Nth term Fibonacci formula.

Question

I'm studying power series and in the video the professor showing an example of finding formula for n term of Fibonacci sequence.

at the middle of the video (6:00) https://www.youtube.com/watch?v=CR-nmp97Ayo

the professor rewrite this equation:

$$f(x)=\frac{x}{1-x-x^2}$$

to be:

$$f(x)=\frac{\frac{1}{\sqrt5}}{1-(x*\phi)}+\frac{-\frac{1}{\sqrt5}}{1-(x*(1-\phi))}$$

I try using quadratic formula what I get is this:

$$f(x)=\frac{x}{(x+\frac{1+\sqrt5}{2})(-x+\frac{-1+\sqrt5}{2})}$$

how can I go from my result of using quadratic formula to the result the professor show?

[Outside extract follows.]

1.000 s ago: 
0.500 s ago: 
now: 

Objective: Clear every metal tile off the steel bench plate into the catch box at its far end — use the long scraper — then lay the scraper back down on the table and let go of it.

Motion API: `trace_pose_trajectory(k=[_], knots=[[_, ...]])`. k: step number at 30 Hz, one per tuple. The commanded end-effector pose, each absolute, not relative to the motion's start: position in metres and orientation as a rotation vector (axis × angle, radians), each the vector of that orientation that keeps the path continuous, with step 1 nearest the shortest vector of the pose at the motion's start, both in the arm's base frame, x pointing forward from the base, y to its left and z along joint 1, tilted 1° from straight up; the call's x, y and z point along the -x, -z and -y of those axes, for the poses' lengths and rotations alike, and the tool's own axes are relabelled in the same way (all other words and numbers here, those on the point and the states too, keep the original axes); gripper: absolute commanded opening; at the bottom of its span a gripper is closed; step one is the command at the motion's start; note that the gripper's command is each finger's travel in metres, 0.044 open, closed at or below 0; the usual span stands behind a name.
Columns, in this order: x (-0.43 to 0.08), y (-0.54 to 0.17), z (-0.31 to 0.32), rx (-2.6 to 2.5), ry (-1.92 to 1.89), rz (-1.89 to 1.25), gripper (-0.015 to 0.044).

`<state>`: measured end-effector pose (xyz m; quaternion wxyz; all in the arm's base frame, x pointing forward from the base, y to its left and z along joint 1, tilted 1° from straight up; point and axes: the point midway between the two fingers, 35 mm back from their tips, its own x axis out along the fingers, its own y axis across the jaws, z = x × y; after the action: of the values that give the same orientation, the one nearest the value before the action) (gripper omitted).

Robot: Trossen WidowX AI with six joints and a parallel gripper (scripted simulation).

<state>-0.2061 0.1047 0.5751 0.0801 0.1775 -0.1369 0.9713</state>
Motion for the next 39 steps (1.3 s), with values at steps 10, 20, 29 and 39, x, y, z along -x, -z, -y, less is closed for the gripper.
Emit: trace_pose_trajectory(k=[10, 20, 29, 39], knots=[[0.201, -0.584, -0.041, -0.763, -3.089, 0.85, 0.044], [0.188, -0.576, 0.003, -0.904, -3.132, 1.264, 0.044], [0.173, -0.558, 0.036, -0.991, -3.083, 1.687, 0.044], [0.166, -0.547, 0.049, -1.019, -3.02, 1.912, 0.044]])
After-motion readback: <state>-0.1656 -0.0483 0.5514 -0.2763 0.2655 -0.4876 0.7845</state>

please give me very detail step by step.

Answer 1

$$\frac A{ax+1}+\frac B{bx+1}=\frac{(Ab+Ba)x+(A+B)}{(x+a)(x+b)}$$ and you are in a case such that

$$A+B=0.$$

Answer 2

This is partial fraction decomposition.

If you have $$\frac x {(x-a)(x-b)}=\frac A {x-a}+\frac B {x-b}$$ that is to say $$x=A(x-b)+B(x-a)=(A+B) x-(Ab+Ba)$$ Comparing terms, you then have equations $$1=A+B$$ $$0=Ab+Ba$$ Solve them for $A,B$ to get $$\frac x {(x-a)(x-b)}=\frac{a}{(a-b) (x-a)}-\frac{b}{(a-b) (x-b)}$$